Excerpts from a dataset ::
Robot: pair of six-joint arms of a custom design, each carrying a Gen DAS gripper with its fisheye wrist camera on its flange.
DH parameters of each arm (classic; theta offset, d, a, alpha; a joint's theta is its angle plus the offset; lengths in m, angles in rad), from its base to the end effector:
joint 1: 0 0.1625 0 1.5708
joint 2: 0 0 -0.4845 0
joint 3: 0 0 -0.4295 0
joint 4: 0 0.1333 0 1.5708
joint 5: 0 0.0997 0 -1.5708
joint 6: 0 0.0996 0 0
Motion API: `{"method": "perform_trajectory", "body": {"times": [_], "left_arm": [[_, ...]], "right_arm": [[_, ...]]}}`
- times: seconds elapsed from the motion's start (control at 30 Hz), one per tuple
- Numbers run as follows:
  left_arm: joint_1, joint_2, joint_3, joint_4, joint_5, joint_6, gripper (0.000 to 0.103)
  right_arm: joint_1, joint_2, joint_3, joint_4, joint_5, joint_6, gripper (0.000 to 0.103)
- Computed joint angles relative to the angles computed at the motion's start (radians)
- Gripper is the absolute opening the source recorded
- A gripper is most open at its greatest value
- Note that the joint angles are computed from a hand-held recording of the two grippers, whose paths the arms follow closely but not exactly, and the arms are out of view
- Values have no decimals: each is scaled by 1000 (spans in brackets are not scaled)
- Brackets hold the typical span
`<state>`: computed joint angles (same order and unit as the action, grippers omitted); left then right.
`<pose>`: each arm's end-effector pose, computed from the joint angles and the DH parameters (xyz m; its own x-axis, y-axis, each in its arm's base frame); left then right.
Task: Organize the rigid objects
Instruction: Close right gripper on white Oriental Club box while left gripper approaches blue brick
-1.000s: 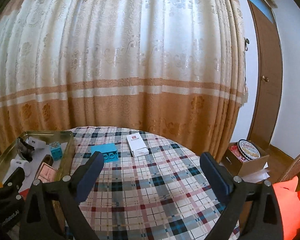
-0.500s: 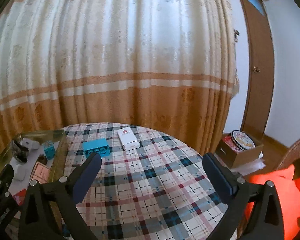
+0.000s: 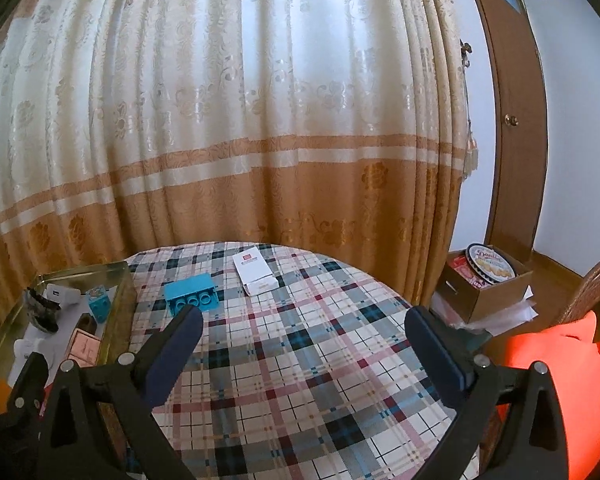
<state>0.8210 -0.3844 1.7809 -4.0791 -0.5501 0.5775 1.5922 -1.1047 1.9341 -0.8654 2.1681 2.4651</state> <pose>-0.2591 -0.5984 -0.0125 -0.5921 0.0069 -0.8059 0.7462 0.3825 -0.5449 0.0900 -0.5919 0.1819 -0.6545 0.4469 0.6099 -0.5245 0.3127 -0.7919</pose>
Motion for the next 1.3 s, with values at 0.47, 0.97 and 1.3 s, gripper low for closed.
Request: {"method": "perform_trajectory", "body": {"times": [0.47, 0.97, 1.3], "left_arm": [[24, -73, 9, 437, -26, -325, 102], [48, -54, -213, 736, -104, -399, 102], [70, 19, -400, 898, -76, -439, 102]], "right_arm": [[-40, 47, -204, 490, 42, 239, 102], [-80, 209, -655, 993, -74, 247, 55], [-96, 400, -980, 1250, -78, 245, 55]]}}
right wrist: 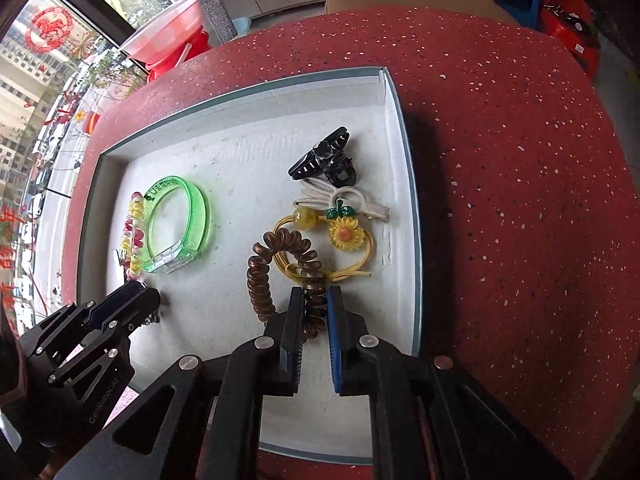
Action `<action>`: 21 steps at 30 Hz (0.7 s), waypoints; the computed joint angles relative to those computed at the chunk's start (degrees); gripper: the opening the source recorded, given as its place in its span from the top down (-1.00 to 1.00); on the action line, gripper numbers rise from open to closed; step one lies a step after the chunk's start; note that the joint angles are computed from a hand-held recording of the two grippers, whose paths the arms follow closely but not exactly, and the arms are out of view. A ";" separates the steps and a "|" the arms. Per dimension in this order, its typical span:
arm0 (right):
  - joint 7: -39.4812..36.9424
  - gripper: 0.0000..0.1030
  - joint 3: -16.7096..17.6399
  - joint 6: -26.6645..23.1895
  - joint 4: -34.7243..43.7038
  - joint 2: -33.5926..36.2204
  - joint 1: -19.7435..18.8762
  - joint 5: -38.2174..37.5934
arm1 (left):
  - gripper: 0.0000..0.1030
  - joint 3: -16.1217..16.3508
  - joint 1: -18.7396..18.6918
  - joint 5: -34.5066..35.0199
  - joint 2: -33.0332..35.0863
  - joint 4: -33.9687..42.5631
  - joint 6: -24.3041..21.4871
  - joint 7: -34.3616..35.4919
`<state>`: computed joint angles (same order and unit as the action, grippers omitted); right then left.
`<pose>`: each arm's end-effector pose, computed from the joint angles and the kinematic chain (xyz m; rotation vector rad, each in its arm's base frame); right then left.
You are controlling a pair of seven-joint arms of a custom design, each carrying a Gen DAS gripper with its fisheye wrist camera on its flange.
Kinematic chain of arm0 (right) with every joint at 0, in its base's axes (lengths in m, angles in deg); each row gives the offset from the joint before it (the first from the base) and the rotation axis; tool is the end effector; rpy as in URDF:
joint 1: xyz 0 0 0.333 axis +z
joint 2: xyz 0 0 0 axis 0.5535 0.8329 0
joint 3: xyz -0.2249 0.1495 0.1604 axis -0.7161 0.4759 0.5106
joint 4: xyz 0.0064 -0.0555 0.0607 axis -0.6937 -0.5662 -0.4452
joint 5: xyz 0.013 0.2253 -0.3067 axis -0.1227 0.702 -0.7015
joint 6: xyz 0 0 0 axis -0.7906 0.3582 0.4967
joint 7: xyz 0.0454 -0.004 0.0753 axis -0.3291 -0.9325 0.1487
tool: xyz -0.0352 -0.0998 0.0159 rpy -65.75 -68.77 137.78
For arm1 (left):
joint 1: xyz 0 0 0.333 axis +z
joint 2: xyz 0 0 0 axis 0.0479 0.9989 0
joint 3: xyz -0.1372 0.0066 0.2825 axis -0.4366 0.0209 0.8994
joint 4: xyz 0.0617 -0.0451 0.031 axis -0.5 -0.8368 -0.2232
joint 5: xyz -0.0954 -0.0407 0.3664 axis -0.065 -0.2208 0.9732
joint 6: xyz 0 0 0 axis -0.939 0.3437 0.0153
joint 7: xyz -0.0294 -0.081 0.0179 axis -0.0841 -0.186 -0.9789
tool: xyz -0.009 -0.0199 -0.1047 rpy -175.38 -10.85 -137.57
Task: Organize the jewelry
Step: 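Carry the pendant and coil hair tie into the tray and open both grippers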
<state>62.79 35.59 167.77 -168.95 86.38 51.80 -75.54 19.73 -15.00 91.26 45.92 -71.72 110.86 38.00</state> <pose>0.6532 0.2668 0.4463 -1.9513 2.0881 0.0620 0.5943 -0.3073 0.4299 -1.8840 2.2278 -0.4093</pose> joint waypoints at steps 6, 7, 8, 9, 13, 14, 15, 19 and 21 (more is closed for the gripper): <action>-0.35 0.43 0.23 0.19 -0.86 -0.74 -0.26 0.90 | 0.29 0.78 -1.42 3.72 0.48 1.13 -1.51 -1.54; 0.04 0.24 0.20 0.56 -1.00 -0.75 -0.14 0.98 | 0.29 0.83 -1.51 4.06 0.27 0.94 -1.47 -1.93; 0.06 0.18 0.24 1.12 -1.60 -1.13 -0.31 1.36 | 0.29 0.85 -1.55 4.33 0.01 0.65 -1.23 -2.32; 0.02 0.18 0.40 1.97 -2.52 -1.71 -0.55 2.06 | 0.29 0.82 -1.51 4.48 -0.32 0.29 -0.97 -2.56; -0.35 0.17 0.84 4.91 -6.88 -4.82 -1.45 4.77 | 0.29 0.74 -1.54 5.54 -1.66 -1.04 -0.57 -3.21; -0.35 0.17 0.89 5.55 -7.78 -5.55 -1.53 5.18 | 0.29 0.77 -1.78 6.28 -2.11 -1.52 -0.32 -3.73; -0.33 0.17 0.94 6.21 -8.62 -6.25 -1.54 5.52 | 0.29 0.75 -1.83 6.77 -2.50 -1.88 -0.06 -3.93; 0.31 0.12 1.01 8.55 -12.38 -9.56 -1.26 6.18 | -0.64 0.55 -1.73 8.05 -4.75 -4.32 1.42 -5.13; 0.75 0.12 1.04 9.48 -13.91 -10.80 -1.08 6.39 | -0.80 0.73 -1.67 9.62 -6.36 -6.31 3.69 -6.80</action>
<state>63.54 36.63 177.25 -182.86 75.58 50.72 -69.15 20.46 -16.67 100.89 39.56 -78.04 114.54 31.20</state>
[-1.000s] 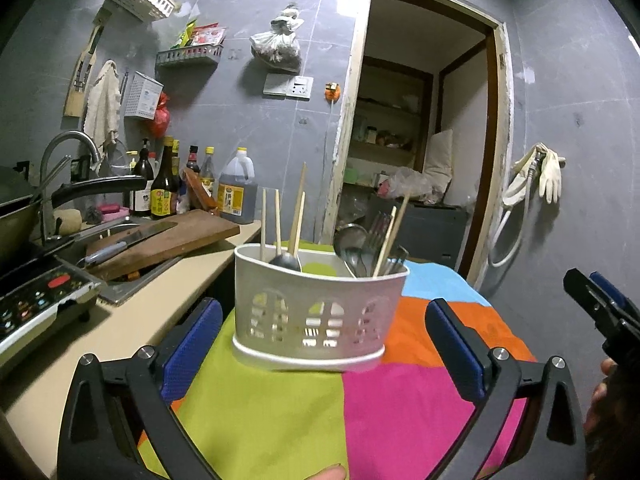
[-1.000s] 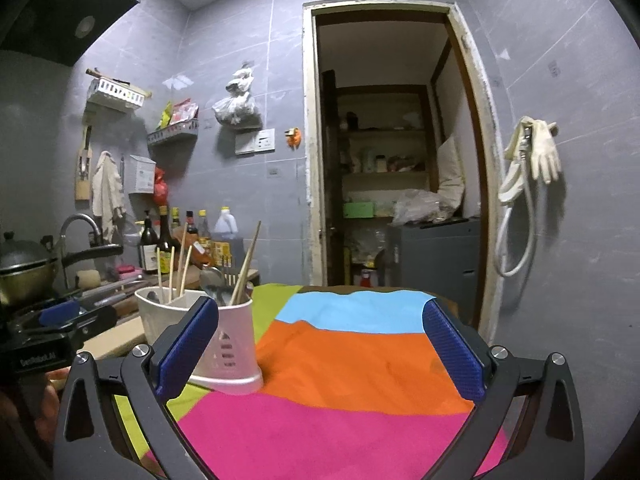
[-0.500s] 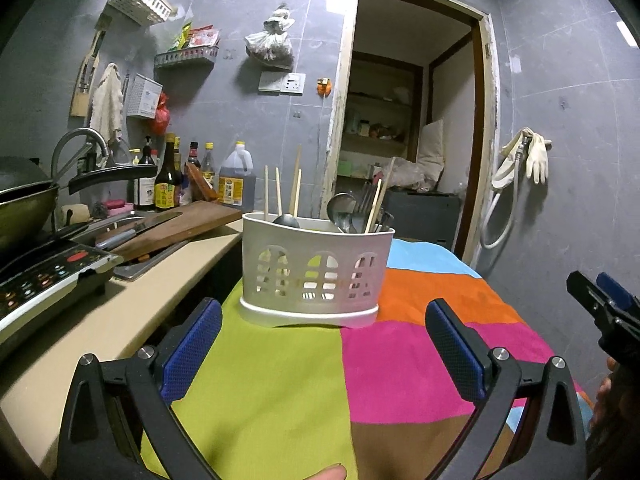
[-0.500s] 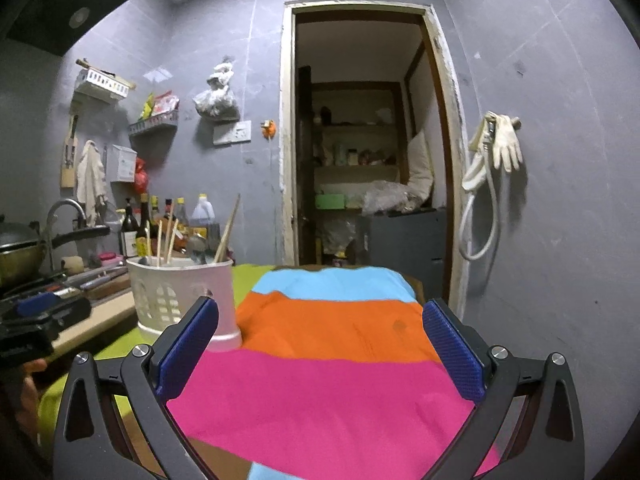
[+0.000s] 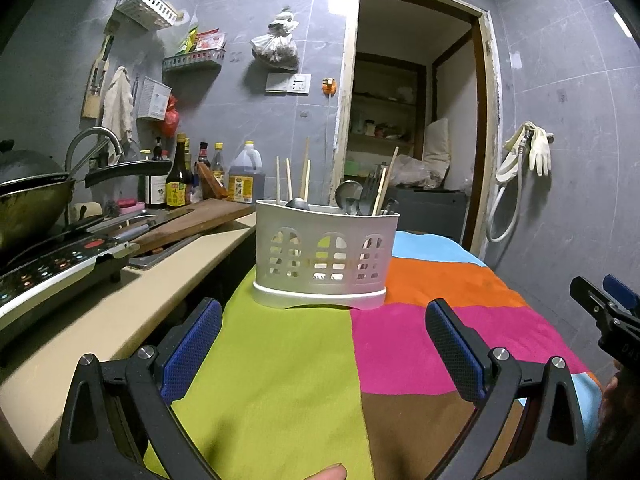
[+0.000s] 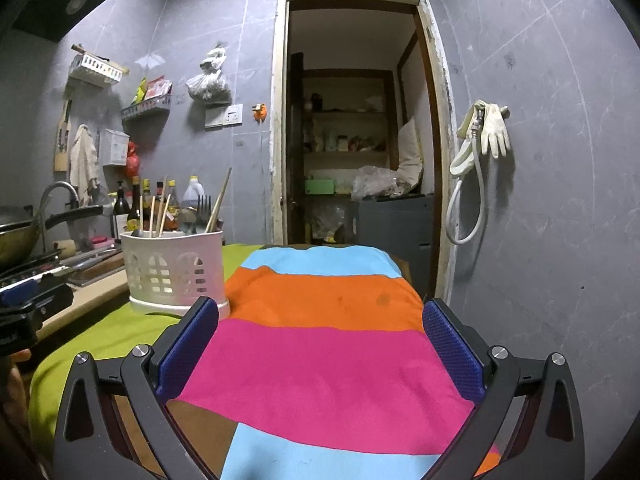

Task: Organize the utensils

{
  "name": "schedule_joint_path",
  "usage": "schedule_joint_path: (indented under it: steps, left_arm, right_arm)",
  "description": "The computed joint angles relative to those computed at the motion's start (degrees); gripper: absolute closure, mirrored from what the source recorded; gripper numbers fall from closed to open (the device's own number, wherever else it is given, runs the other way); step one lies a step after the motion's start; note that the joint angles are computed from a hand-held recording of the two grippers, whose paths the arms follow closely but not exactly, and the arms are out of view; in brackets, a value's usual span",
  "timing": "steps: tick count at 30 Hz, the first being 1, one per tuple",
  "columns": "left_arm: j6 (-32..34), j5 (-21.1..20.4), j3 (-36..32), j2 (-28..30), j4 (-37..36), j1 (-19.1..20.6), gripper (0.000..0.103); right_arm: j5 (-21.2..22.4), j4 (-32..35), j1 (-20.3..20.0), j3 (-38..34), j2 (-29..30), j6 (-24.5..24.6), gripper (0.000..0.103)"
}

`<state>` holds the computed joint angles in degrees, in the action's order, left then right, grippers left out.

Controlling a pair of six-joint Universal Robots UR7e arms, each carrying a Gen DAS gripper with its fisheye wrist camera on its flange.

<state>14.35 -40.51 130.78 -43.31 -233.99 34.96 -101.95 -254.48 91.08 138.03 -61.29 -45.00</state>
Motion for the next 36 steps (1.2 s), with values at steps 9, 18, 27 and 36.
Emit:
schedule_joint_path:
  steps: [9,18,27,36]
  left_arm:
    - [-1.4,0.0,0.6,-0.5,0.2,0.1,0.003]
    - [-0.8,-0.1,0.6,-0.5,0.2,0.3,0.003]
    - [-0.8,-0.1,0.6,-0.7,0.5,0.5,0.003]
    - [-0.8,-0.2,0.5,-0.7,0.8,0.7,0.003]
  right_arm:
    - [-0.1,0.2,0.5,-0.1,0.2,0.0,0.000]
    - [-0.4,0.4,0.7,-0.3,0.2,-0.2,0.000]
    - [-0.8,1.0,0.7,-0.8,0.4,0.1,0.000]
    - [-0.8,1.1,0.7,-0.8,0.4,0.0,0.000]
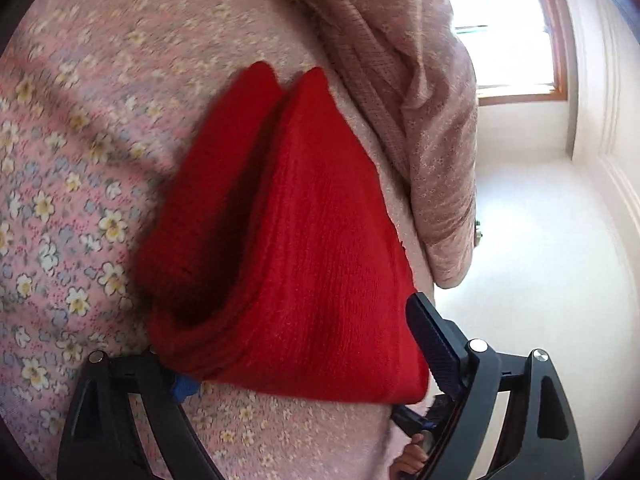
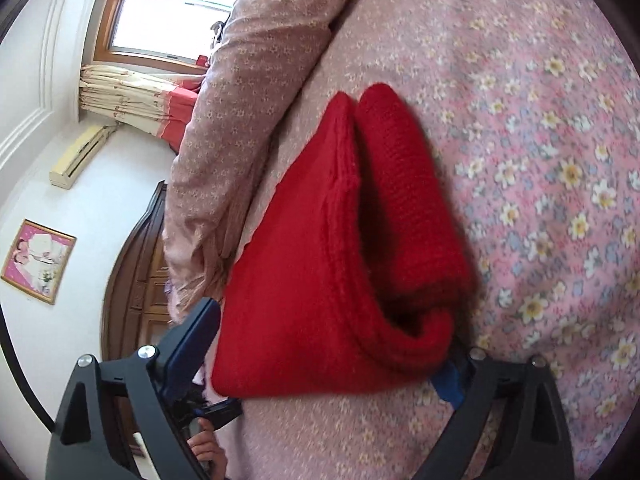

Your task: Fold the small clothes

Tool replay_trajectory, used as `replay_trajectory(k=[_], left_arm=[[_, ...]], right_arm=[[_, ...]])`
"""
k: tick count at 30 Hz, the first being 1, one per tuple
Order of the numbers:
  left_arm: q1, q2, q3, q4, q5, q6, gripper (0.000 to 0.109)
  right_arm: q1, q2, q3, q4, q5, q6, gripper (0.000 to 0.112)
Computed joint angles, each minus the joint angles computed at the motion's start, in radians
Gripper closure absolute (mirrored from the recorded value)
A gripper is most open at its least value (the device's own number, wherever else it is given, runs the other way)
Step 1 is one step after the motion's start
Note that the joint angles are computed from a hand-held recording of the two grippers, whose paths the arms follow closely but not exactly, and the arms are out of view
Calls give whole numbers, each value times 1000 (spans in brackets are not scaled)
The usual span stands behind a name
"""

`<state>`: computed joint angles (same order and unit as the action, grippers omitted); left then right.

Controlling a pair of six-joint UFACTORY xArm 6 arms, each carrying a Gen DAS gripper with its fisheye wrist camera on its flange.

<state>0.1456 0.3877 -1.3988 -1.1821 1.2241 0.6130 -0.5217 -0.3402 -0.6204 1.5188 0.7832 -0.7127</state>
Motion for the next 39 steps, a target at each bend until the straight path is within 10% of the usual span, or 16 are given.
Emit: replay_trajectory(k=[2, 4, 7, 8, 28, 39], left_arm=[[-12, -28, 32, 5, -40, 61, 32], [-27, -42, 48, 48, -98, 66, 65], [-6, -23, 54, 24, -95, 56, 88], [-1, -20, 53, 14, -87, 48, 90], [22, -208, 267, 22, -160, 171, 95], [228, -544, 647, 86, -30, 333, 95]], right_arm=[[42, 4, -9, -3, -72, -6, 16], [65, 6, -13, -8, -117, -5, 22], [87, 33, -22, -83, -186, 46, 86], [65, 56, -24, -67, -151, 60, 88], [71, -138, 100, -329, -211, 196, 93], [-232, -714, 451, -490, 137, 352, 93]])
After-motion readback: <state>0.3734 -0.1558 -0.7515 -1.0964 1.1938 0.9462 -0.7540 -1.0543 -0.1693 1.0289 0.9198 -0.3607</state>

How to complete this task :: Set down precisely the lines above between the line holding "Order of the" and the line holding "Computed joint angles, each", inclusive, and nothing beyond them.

Exercise output ::
Order of the numbers:
  left_arm: q1, q2, q3, q4, q5, q6, gripper (0.000 to 0.109)
  right_arm: q1, q2, q3, q4, q5, q6, gripper (0.000 to 0.112)
Computed joint angles, each minus the joint angles computed at the motion's start, in radians

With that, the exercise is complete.